** WHAT IS NEEDED **
Indicate only the number of lines in the listing below in which the word "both" appears.

== Segment start ==

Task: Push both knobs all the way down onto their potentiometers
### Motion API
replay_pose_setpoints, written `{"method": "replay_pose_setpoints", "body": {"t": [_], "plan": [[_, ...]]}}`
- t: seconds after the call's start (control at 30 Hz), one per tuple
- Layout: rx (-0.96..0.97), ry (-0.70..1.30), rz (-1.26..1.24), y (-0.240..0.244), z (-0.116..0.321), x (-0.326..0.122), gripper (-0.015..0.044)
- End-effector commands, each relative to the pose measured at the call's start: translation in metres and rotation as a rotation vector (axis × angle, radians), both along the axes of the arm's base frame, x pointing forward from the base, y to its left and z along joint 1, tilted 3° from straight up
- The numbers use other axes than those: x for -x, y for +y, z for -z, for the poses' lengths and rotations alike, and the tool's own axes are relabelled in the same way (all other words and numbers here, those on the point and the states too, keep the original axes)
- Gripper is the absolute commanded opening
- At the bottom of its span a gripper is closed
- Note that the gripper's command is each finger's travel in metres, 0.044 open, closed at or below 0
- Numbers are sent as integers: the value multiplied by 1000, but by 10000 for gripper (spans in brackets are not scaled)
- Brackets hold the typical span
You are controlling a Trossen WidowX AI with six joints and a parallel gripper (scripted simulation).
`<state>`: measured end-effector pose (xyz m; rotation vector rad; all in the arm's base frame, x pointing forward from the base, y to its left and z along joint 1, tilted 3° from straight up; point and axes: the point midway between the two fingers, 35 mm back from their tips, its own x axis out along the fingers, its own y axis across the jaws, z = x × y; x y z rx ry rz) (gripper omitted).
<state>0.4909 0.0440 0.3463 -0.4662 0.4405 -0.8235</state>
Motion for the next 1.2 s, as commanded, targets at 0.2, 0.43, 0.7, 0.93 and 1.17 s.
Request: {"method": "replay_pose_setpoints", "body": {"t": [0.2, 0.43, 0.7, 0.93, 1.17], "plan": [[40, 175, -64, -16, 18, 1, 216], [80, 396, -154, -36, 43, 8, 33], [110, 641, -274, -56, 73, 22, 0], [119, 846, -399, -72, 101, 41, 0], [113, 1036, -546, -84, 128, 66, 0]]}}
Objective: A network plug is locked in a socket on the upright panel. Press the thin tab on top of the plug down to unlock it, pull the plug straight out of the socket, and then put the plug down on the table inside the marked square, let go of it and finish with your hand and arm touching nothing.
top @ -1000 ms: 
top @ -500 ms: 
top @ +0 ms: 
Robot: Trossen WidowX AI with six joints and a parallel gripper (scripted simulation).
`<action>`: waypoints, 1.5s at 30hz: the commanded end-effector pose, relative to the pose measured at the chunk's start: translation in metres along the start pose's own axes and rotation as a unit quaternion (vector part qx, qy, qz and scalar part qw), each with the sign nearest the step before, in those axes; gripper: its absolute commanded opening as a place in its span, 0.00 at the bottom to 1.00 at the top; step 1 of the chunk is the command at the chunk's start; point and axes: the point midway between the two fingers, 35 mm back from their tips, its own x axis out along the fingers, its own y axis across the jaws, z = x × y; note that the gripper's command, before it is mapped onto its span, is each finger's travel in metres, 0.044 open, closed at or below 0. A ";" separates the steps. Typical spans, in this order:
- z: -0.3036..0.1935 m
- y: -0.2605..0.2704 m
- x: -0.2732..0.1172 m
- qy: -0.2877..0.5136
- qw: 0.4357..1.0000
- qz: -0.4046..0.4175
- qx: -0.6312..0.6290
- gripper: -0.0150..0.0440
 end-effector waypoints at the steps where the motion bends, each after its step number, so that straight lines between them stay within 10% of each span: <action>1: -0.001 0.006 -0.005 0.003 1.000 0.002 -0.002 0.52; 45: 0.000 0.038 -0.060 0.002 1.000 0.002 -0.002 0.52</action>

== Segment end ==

** FINISHED EXERCISE **
2